Our dear departed Brother Captain Yusuf Shah learned that somebody had said that to me. He was very angry because he wanted to be the one to break it to me in a gentle way and measure my reactions. When he came I told him, “I already made my decision Brother. I’m giving up show business.”
I had until the end of December, this was around the first of December during Ramadan or something like that, I think it was, and I had to the end of December. I had 30 days to make that decision.
Brother Jabril: 1955?
Minister Farrakhan: Yes it was the end of 1955. That’s correct.
Brother Jabril: And you just stopped?
Minister Farrakhan: Yes. In fact it was in November. It was not in December, but I had to the end of December to make the decision, but this order came down in November, one month after I had been a registered Muslim.

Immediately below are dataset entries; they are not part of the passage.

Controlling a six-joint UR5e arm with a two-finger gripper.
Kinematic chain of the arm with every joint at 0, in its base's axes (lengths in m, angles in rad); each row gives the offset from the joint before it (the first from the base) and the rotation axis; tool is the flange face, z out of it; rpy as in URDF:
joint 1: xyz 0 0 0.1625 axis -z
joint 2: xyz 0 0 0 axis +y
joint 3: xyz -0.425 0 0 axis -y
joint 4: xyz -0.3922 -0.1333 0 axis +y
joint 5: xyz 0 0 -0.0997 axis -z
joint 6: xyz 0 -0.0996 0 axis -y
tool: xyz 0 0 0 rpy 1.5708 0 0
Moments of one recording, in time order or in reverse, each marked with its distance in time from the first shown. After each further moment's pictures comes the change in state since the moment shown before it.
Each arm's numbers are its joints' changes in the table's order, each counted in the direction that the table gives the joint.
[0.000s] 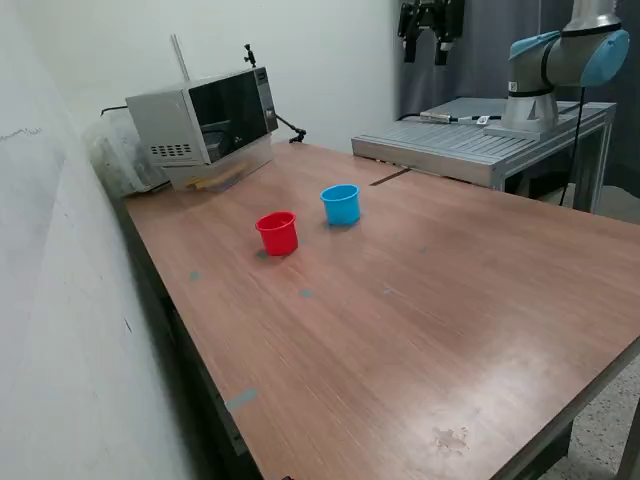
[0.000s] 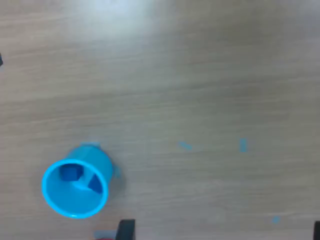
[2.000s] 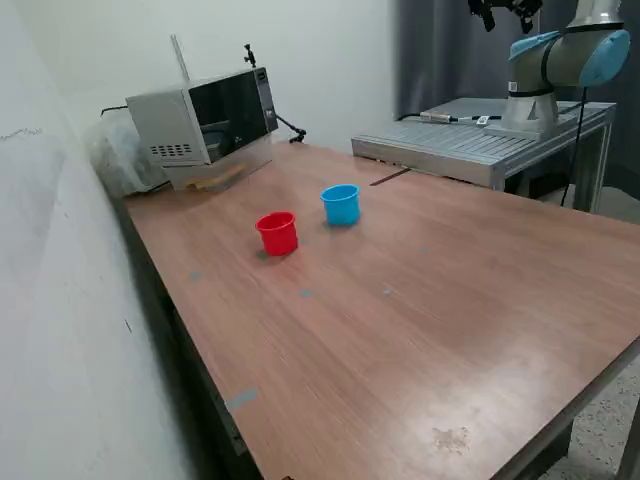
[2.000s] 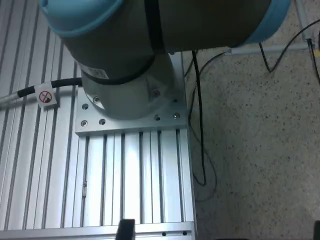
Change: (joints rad) arm 0.005 0.133 -0.003 -0.851 -0.002 -0.010
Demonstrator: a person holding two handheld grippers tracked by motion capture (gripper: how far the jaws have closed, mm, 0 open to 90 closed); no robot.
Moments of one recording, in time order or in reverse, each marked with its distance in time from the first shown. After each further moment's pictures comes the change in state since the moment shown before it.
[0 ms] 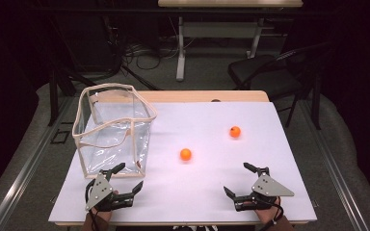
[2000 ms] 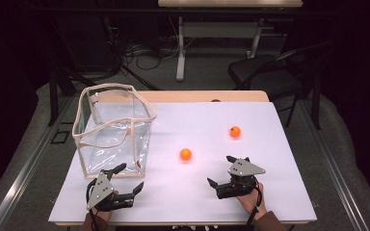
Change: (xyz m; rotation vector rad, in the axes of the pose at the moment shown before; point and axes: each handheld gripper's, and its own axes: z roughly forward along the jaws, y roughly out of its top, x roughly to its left) left arm 0.000 0.000 0.001 0.017 -0.021 0.013; right arm 0.005 0.021 0.060 0.197 0.042 0.052
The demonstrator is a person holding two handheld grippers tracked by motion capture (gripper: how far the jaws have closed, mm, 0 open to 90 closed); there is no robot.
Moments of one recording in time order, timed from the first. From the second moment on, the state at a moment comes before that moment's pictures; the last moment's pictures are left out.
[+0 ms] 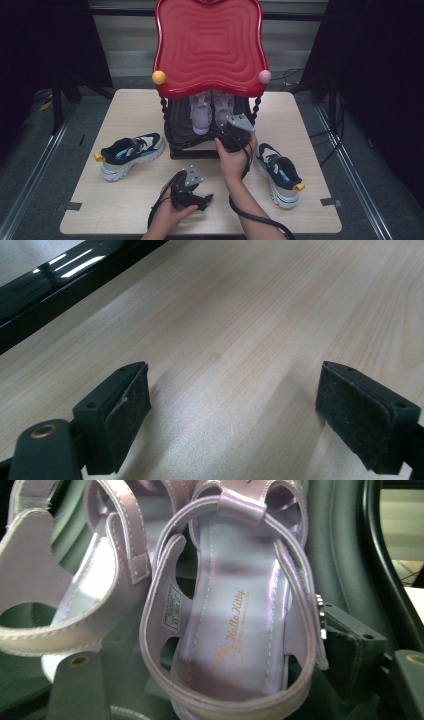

Brother Jabril: What then led to, and what were the circumstances, which were preparatory, under which the Honorable Elijah Muhammad said to you, “You don’t have to study.” [Dictionaries define “story” to mean an account or a recital of an event or a series of events, or happenings, either true or fictitious.
It’s a narrative of incidents in their sequence. “Narrative,” “Story-line” or “plot,” basically means the same. They all have beginnings and endings. So it is with the scriptures. We are at the very end of the Bible’s and Holy Qur’an’s “story” or “narrative.”]
The interview conducted by Jabril Muhammad to the Honorable Minister Louis Farrakhan continues:
Minister Farrakhan: Well, as he made me his National Representative and allowed me to carry on his National Broadcast, he wrote me a letter and gave me the assignment. He gave some subject matter in a letter for four weeks that I would have to deliver these subjects. After the four weeks he was very pleased. He said, “You can go on a little longer.”
As I went on longer, he was pleased. So after six months or so, he said “You can go on for six years.”